What the exercise asks — Leave every image behind and restate the data word for word.

---

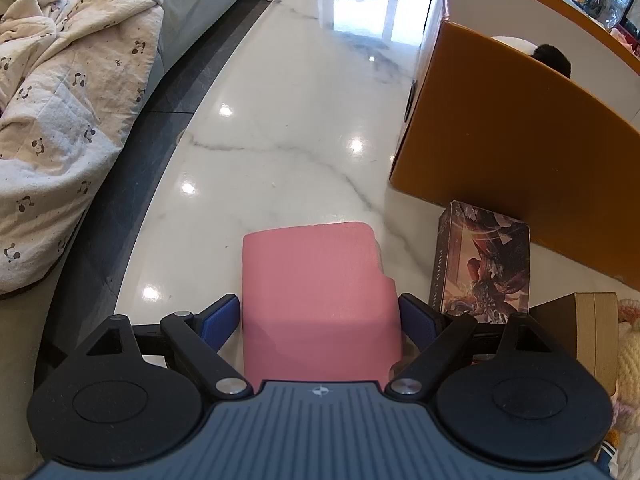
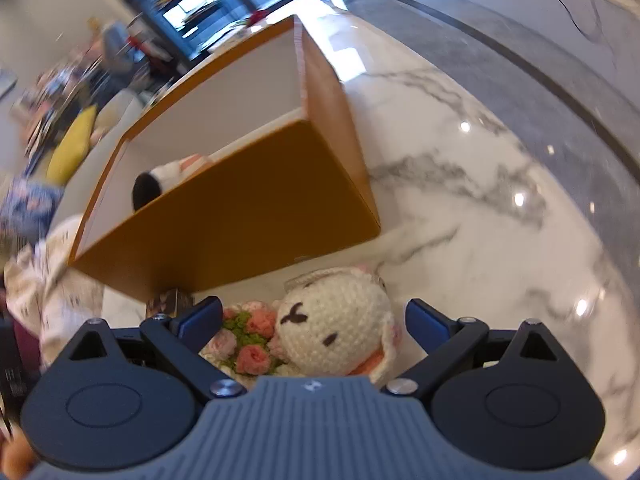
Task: Organize objects
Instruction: 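Grasp the pink notebook with the left tool while the right tool grasps the knitted bunny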
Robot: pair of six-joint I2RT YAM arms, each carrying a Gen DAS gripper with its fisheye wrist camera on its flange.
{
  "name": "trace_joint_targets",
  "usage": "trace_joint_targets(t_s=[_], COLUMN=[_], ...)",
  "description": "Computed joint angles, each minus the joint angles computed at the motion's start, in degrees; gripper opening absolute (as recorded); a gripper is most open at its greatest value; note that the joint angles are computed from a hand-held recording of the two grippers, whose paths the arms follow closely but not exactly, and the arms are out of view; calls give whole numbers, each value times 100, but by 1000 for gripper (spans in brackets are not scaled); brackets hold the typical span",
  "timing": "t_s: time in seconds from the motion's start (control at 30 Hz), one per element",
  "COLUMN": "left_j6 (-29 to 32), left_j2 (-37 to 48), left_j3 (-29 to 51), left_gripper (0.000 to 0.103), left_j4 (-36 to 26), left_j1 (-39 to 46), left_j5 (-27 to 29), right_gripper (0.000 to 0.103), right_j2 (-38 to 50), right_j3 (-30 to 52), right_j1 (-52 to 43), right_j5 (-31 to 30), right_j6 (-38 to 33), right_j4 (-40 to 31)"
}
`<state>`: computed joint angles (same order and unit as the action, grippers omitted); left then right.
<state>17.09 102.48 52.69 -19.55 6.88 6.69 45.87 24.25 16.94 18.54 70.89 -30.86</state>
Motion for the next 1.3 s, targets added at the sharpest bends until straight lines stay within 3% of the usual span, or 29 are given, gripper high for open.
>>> trace_joint_targets(t_s=[0.13, 0.3, 0.73, 0.9, 0.97, 1.0, 1.17, 1.23, 1.3], left_j6=[-101, -136, -61, -40, -36, -29, 24, 31, 22], left_j2=[39, 81, 70, 86, 84, 67, 64, 84, 99], left_j3=[16, 97, 147, 176, 178, 168, 133, 140, 129], left_gripper=[103, 103, 103, 103, 103, 103, 103, 103, 103], left_j4=[10, -52, -125, -170, -186, -200, -179, -191, -187], left_j1=[-65, -111, -70, -55, -63, -65, -56, -36, -19], left_j5=[-74, -96, -60, -56, -61, -60, -44, -48, -64], right_gripper=[102, 102, 102, 98, 80, 63, 66, 78, 82], right_j2=[144, 594, 2393, 2165, 2054, 2020, 1140, 1526, 1896], right_j3=[-179, -16, 1164, 1039, 1101, 1132, 625, 961, 1318], right_j1=[-34, 330, 1020, 904, 824, 747, 17, 399, 754], right_j5=[-98, 475, 1356, 1188, 1214, 1256, 390, 964, 1584], right_j6=[505, 1211, 1749, 1096, 748, 572, -907, -1329, -1528], right_j4=[524, 597, -300, -121, -369, -552, -147, -652, -1248])
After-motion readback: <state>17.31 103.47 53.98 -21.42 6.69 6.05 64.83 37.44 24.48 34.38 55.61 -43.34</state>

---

Written response —
Task: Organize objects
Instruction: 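Grasp the pink notebook with the left tool while the right tool grasps the knitted bunny
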Robot: pair of six-joint I2RT YAM arms, each carrying a Gen DAS gripper with its fisheye wrist camera on its flange.
{
  "name": "trace_joint_targets",
  "usage": "trace_joint_targets(t_s=[_], COLUMN=[_], ...)",
  "description": "Computed joint angles, each minus the joint angles computed at the motion's start, in degrees; gripper opening absolute (as recorded); a gripper is most open at its greatest value; note that the joint angles are computed from a hand-held recording of the two grippers, whose paths the arms follow closely but not exactly, and the arms are out of view; calls give whole numbers, each value times 100, but by 1000 for gripper (spans in brackets are not scaled); brackets hold the typical span",
  "timing": "t_s: time in seconds from the motion's start (control at 30 Hz), one per element",
  "COLUMN": "left_j6 (-29 to 32), left_j2 (-37 to 48), left_j3 (-29 to 51), left_gripper (0.000 to 0.103), left_j4 (-36 to 26), left_j1 (-39 to 46), left_j5 (-27 to 29), right_gripper (0.000 to 0.103), right_j2 (-38 to 50), right_j3 (-30 to 52), right_j1 (-52 to 43), right_j5 (-31 to 30), right_j6 (-38 to 33), right_j4 (-40 to 31)"
}
`<state>`: computed joint angles (same order and unit as the action, grippers omitted); left then right.
<state>17.09 102.48 52.69 -19.55 6.88 6.69 45.87 24.25 16.94 18.54 70.89 -30.86</state>
Motion for the next 1.3 s, targets added at the sharpest bends until straight lines stay within 3% of the usual span, or 29 are given, gripper high for open.
>>> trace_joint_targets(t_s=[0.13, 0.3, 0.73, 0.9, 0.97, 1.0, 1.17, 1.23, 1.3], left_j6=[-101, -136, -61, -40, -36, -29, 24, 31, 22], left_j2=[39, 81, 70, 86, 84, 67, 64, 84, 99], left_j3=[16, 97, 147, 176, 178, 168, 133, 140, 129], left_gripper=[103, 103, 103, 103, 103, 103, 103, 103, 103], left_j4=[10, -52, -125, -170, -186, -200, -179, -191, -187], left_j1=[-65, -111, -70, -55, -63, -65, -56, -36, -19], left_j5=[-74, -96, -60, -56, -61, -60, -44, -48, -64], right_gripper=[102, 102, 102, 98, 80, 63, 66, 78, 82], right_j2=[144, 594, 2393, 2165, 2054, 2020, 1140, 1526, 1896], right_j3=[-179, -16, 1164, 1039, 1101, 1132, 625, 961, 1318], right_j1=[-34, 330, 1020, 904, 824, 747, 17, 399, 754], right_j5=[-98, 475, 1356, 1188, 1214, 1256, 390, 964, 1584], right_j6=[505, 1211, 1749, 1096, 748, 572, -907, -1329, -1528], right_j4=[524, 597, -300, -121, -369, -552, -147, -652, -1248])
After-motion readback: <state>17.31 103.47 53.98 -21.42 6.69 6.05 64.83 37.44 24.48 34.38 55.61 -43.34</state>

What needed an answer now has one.